**Data excerpt**:
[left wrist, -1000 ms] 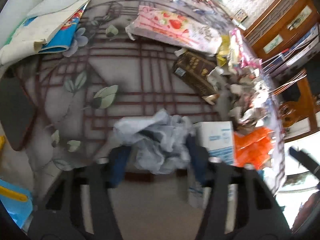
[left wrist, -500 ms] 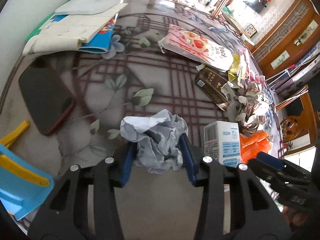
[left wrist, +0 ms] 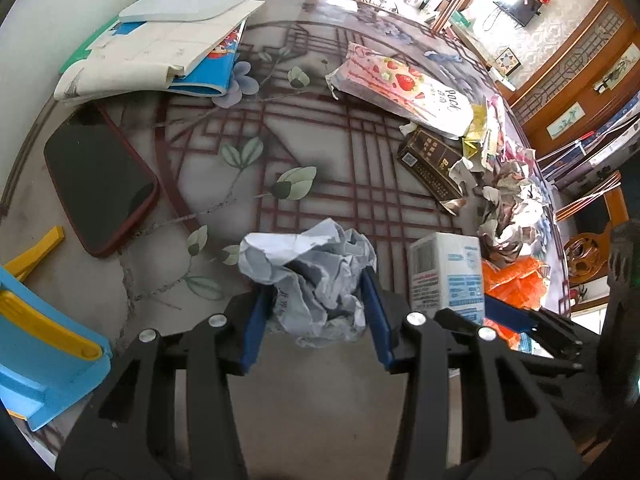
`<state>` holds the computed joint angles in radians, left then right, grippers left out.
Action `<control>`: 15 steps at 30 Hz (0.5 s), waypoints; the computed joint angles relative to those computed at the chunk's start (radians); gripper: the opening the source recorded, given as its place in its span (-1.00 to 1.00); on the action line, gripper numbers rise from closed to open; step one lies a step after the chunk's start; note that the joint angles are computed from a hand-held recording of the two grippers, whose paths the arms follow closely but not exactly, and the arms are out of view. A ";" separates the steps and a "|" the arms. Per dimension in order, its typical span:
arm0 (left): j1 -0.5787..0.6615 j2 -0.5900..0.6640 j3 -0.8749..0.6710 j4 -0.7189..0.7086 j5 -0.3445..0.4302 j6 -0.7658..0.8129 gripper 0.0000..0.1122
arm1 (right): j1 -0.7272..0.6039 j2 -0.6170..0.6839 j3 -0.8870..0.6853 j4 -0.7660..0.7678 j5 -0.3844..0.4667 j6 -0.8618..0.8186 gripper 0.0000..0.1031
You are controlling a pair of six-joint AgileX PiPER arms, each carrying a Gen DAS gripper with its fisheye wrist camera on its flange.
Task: Collect trash
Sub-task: 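Grasp the crumpled grey paper with the left gripper while the right grasps the white milk carton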
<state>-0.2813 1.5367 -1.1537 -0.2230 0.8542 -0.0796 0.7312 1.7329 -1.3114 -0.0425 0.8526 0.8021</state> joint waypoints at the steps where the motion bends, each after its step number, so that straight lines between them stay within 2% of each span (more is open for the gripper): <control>1: 0.000 -0.001 -0.003 0.004 0.002 -0.002 -0.24 | 0.006 -0.003 0.005 -0.010 -0.006 0.006 -0.01; 15: -0.020 0.003 -0.020 0.034 0.008 -0.032 -0.23 | 0.009 0.007 -0.001 -0.010 -0.002 -0.035 0.02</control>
<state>-0.3017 1.5396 -1.1738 -0.1890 0.8618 -0.1118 0.7406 1.7400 -1.3123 -0.0520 0.8502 0.7675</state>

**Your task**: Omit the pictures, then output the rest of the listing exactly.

**Result for this task**:
[left wrist, -1000 ms] 
[left wrist, -500 ms] 
[left wrist, +0 ms] 
`<state>` holds the computed joint angles in radians, left then right, grippers left out.
Action `<control>`: 15 steps at 30 Hz (0.5 s), waypoints; the computed joint angles relative to those computed at the chunk's start (radians); gripper: the opening the source recorded, given as its place in its span (-1.00 to 1.00); on the action line, gripper numbers rise from closed to open; step one lies a step after the chunk's start; note that the joint angles are computed from a hand-held recording of the two grippers, whose paths the arms follow closely but not exactly, and the arms are out of view. A ";" separates the steps and a "|" the arms. Per dimension in order, its typical span:
arm0 (left): j1 -0.5787..0.6615 j2 -0.5900..0.6640 j3 -0.8749..0.6710 j4 -0.7189..0.7086 j5 -0.3445..0.4302 j6 -0.7658..0.8129 gripper 0.0000..0.1122
arm1 (right): j1 -0.7272..0.6039 j2 -0.6170..0.6839 j3 -0.8870..0.6853 j4 -0.7660..0.7678 j5 -0.3844..0.4667 j6 -0.8618..0.8186 gripper 0.0000..0.1031
You are controlling a pair of six-joint AgileX PiPER arms, each carrying a Gen DAS gripper with its fisheye wrist camera on its flange.
Task: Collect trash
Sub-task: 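Grasp the crumpled grey paper with the left gripper while the right grasps the white milk carton
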<state>-0.2813 1.5367 -1.1537 -0.2230 0.8542 -0.0796 0.7312 1.7329 -1.3114 -0.0425 0.8526 0.8021</state> joint waypoints at the steps where the motion bends, each after its step number, so that straight lines between them stay within 2% of each span (more is open for the gripper): <control>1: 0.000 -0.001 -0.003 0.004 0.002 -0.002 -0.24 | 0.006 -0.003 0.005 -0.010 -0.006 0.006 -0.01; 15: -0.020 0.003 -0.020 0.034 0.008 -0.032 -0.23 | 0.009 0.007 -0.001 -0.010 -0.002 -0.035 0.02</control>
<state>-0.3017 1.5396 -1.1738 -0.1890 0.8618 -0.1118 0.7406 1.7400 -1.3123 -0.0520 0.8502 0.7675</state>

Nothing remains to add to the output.